Answering a question to that effect at a forum organised by the Institute of Economic Affairs (IEA) in Accra he said the World Bank has not had any discussion with the government to that effect but that such a discussion might have been done by another agency.

The forum, which was dubbed the “World Bank Country Assistance Strategy/Civil Society Consultation Forum”, was attended by prominent economists, educationists, members of civil society groups, among others.

The minister of finance after imposing additional import taxes on rice and poultry products in the 2003 budget statement, later announced the withdrawal of those taxes, a move many have accused the World Bank of pressurising the government to accede to.

Earlier in his presentation, Karlson called on the government to shore up gain through macro-economic stability, secure the financing of the budget, reduce domestic debt and free up resources for development.

He said with stability, inflation will fall further and exchange rates will stabilise and lead to a decrease in real interest rates.

Karlson said “certainly, more better paid jobs would not come if potential investors cannot find access to finance on more reasonable terms than today.”

He also called for an improvement in the investment climate by having rules and regulations that actually favour the government’s declaration of the golden age of business.

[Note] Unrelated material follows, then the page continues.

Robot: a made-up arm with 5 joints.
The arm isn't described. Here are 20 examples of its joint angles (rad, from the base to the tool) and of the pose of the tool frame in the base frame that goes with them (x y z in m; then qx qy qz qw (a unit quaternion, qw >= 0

He said there is a lot to do to facilitate the rapid movement of goods through harbours and airports, cut red tape and improve the overall environment that rewards entrepreneurship, adding that there is a potential to create more jobs.

Karlson further called for a major push on the infrastructure side, that is, improving access and quality and reducing the costs to business to boost investments.

On agriculture, he said there is the need for Ghana to make use of its huge agricultural and agro-business potential. Karlson said there is also the need for the country to slash the constraints to make the agricultural sector more vibrant since Ghana will never prosper unless her agriculture does.

Kwesi Jonah, a Political Science Lecturer of the University of Ghana who was the facilitator for the forum, also made it clear that the World Bank is not pressurising the government to embark on full cost recovery at the universities.

Reacting to another concern raised by a participant on the matter, he said the call for full cost recovery is a genuine concern of the universities because the government gives the universities only 52 per cent of its budget annually.

Jonah said it is, therefore, necessary for the University of Ghana to ensure that it recovers cost to prevent it from collapse. He said the World Bank has never been part of any board meeting of the university where such issues are discussed and indicated that the time has come for people to face realities.